- AIM OF THE EXERCISE:
Where in the listing does the string "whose" appear? Copy every line that holds it.

::::::::

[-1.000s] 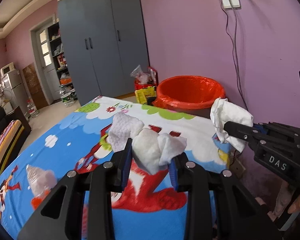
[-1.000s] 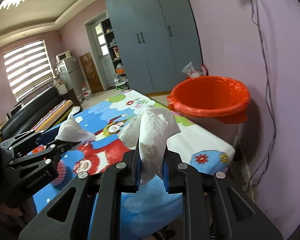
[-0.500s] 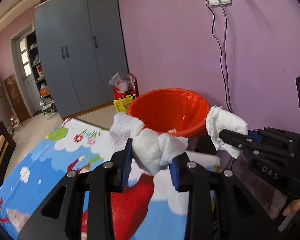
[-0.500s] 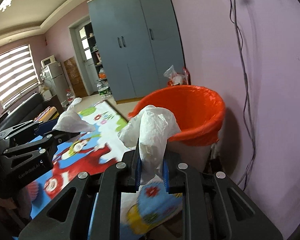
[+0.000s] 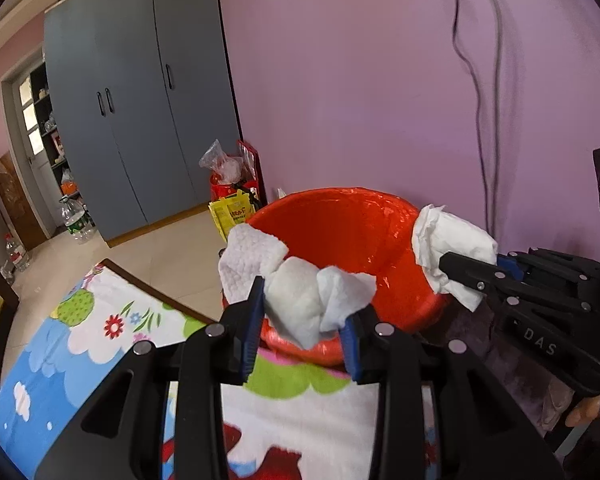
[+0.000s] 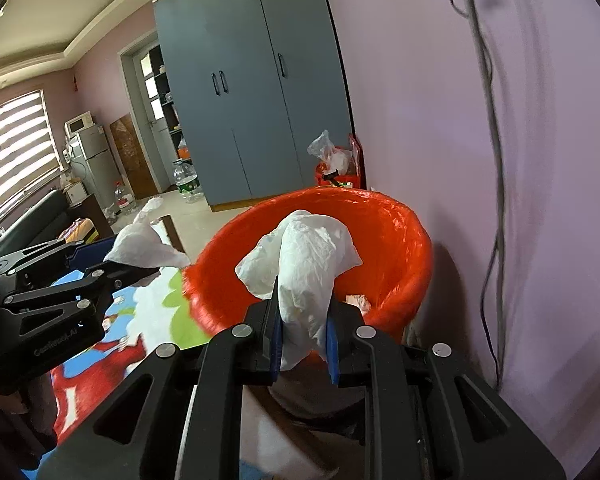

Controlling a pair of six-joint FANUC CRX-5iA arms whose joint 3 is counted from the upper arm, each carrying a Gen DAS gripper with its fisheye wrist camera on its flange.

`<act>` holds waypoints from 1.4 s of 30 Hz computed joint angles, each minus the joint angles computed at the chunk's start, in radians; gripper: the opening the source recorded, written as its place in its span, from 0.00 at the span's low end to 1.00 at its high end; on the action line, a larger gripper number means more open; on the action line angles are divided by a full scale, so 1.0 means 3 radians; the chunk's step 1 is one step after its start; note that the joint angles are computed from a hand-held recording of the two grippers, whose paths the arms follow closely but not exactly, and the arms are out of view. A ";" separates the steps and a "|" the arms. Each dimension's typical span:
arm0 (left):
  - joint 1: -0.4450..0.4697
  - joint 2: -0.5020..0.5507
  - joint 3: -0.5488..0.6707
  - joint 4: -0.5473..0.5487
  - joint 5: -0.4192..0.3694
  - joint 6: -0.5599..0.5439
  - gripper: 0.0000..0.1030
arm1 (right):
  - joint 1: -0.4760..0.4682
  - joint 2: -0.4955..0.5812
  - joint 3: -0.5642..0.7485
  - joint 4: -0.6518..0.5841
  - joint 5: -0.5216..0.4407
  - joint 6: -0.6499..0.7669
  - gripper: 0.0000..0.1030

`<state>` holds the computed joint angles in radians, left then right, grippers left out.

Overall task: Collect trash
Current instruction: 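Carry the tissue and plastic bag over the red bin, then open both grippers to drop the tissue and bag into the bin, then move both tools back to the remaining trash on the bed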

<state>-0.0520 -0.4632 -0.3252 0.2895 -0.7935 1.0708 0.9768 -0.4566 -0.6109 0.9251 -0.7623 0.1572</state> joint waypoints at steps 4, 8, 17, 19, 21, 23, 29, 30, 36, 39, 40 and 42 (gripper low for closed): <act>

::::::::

- SOLUTION TO THE EXERCISE:
Controlling a pair of six-joint FANUC CRX-5iA arms whose joint 3 is counted from the upper arm, each carrying a Gen DAS gripper with its fisheye wrist camera on its flange.
`<act>` holds waypoints from 1.4 s of 30 Hz computed joint angles, each minus the joint angles computed at the chunk's start, in radians; gripper: the opening the source recorded, written as its place in its span, from 0.00 at the span's low end to 1.00 at its high end; on the action line, a larger gripper number means more open; on the action line angles are divided by a full scale, so 1.0 means 3 radians; the chunk's step 1 is one step after its start; note that the joint angles are computed from a hand-held recording of the two grippers, whose paths the arms follow closely but not exactly, and the arms are out of view. A ";" separates the steps and a "|" the arms. Each dimension's typical span:

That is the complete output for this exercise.